Fourth, the paper assumes competitive high-end wage markets, while noting that a desirable extension might be to test the consequences of changing this assumption.  Clearly, this could be important, given that there may in fact be non-competitive wage markets at the top of the distribution.  However, one challenge in incorporating this extension is that we don’t necessarily understand how noncompetitive wage markets actually operate.  Suppose initially that one is extracting the maximum available rent, and that changing the high-end tax rate won’t affect this.  That’s a pretty simple case to evaluate (the optimal rate presumably should be higher than otherwise if the pre-tax wage is fixed), but it is only one possibility.

But suppose instead that, say, CEO salaries set by sweetheart boards of directors are more responsive than this.  Might it conceivably go in either direction?  One scenario is that the board restores the CEO’s after-tax position by raising the pre-tax wage.  But for an opposite scenario, consider the claim (made, for example, by Thomas Piketty) that lowering high-end individual marginal tax rates led to higher pretax wages for CEOs, as it was now more worthwhile playing the entire over-compensation game.  Whether one agrees with that claim or not, it’s a real world claim about how CEO wages respond to marginal tax rates that might actually come out predicting that the pretax wage is lower, not higher, if the tax rate on the CEO goes up.  But my main point here is simply that we have to understand how particular noncompetitive wage markets work in order to be confident about how best to extend the paper’s analysis to such settings.

Fifth, the paper assumes away special sectoral taxes in response to noncompetitive wages in particular settings, noting that these would present both administrative and political economy challenges.  But at least as a political economy matter, it’s unclear if setting high wages in particular settings where the markets aren’t functioning well would be harder or easier than raising high rates generally.  For example, you might avoid needing to fight with the entire high-wage sector if only some of them are having their taxes raised.  My point here, however, is just to note that political economy effects can be complicated, hard to model, and can go in various directions.
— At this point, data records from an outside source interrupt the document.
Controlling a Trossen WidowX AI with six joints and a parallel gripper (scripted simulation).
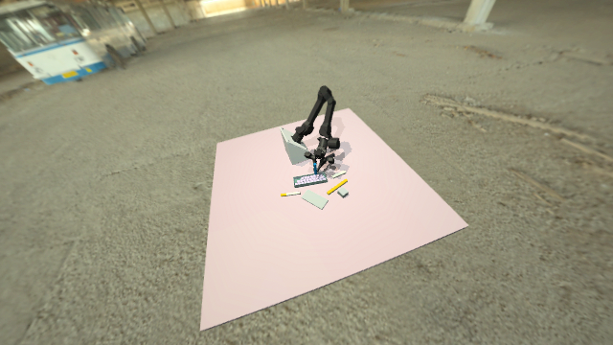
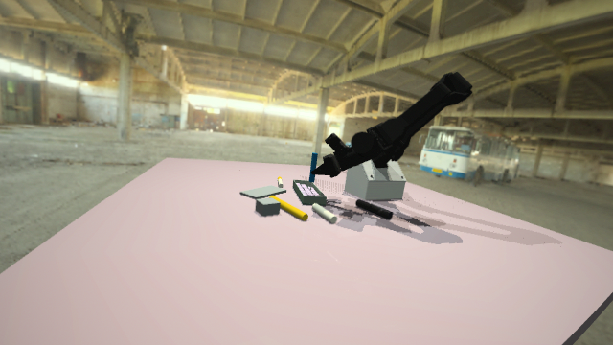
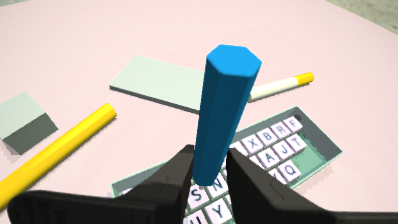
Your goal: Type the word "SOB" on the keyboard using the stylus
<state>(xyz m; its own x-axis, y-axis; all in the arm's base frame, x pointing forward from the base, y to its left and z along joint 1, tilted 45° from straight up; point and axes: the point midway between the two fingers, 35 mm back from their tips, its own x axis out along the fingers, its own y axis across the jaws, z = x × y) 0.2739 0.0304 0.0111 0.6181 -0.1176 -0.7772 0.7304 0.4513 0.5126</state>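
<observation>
Right now my gripper tip is 20 cm to the left of the white-and-yellow pen, 8 cm above it and 2 cm short of it. Round my gripper tip: blue stylus 2 cm below; white cylinder 15 cm to the left, 8 cm below, 4 cm ahead; yellow rod 12 cm ahead, 8 cm to the left, 8 cm below.
</observation>
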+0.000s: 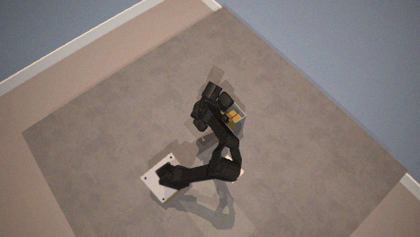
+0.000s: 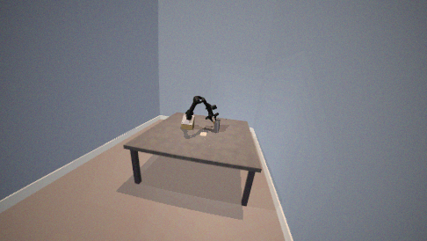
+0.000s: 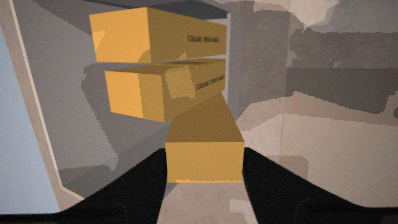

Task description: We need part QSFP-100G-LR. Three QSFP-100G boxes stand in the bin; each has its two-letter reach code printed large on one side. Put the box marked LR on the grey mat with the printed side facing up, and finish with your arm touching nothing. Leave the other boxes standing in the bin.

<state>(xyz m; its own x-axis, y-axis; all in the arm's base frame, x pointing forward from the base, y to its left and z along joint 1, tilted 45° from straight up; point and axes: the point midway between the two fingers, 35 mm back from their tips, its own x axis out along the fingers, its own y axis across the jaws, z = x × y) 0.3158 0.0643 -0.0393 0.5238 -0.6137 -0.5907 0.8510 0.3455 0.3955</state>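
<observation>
Right now the grey mat is 80 mm behind my gripper tip, 40 mm to the left of it and 110 mm below it.
</observation>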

Finally, a quick point about the earned income tax credit or EITC.  As the paper notes, if it bids down pretax wages at the bottom of the distribution, that would partly undo the intended distributional effects of the EITC.  Depending on one’s reasons for having the EITC, this might not be all bad.  For example, suppose that reduced pretax wages trigger expanded low-wage employment through their supply side effects, and that this would be desirable for other reasons (e.g., building the workforce affiliation, skills, and habits of low-wage potential workers, in ways those individuals have not anticipated).  This might further the EITC’s aim of increasing low-wage employment.  Then again, there might be lots of other ripple effects on wages in the low end of the distribution that one would want to think about.  (For example, suppose it also drove down other low-end wages.)

Again, my point here is simply that the paper’s unavoidable embrace of new areas of complication points the way to yet more complications that we may want to try to add to the analysis.


In sum, this is a good paper that should stimulate extensions and further thought.